Department of Computer Science, Duke University, Durham, United States.
Center for Cognitive Neurobiology, Duke University, Durham, United States.
Elife. 2021 May 14;10:e67855. doi: 10.7554/eLife.67855.
Increases in the scale and complexity of behavioral data pose an increasing challenge for data analysis. A common strategy involves replacing entire behaviors with small numbers of handpicked, domain-specific features, but this approach suffers from several crucial limitations. For example, handpicked features may miss important dimensions of variability, and correlations among them complicate statistical testing. Here, by contrast, we apply the variational autoencoder (VAE), an unsupervised learning method, to learn features directly from data and quantify the vocal behavior of two model species: the laboratory mouse and the zebra finch. The VAE converges on a parsimonious representation that outperforms handpicked features on a variety of common analysis tasks, enables the measurement of moment-by-moment vocal variability on the timescale of tens of milliseconds in the zebra finch, provides strong evidence that mouse ultrasonic vocalizations do not cluster as is commonly believed, and captures the similarity of tutor and pupil birdsong with qualitatively higher fidelity than previous approaches.
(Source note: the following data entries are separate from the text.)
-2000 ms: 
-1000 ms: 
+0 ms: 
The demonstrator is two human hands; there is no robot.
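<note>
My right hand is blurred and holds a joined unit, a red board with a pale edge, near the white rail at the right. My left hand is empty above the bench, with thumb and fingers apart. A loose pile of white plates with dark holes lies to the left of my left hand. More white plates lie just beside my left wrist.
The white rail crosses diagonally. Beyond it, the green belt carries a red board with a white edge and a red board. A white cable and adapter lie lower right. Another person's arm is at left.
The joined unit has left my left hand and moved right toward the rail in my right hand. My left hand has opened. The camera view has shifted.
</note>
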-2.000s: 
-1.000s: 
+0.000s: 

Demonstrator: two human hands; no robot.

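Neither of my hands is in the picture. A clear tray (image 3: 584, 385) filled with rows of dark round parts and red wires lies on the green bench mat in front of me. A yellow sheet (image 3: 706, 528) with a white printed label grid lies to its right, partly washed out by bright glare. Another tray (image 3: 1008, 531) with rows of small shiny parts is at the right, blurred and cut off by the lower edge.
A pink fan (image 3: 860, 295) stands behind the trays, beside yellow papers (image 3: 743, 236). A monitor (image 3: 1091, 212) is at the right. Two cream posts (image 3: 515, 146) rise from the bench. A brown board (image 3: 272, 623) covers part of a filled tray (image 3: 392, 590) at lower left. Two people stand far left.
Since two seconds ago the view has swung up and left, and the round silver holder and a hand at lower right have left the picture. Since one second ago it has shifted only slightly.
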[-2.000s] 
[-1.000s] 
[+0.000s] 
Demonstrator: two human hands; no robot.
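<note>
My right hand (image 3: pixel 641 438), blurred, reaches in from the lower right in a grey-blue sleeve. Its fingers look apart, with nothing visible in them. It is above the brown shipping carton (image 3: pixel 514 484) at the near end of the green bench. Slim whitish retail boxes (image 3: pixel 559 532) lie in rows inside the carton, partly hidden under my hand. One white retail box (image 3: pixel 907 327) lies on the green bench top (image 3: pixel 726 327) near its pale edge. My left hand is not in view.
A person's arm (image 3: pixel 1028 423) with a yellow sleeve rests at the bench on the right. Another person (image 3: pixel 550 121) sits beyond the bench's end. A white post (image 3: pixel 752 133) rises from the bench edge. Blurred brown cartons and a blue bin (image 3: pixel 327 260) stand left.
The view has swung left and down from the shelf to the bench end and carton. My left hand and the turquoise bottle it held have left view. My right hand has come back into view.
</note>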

In all, we demonstrate the utility of modern unsupervised learning approaches to the quantification of complex and high-dimensional vocal behavior.
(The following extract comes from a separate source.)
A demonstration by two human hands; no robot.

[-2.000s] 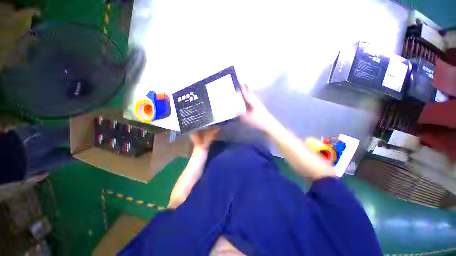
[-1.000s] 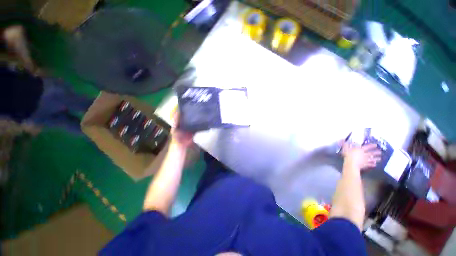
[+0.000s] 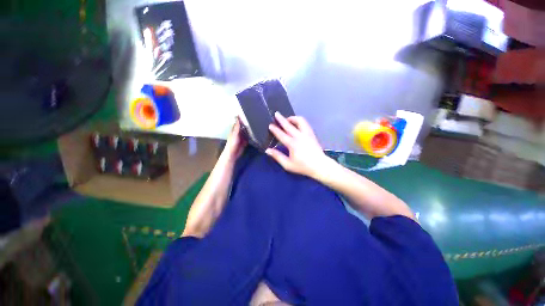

行为数据的规模和复杂性不断增加,给数据分析带来了越来越大的挑战。一种常见的策略是用少量手工挑选的、特定于领域的特征来替代整个行为,但这种方法存在几个关键的局限性。例如,手工挑选的特征可能会错过重要的可变性维度,并且它们之间的相关性会使统计检验复杂化。相比之下,我们在这里应用了变分自动编码器 (VAE),这是一种无监督学习方法,从数据中直接学习特征,并量化了两种模式生物的发声行为:实验鼠和斑胸草雀。VAE 收敛于一种简洁的表示,在各种常见的分析任务中表现优于手工挑选的特征,能够在斑马雀的几十毫秒时间尺度上测量每一刻的发声可变性,提供了有力的证据表明,老鼠的超声波叫声并不像通常认为的那样聚类,并且比以前的方法更准确地捕捉到了导师和学生鸟类歌声的相似性。总之,我们展示了现代无监督学习方法在量化复杂和高维发声行为方面的实用性。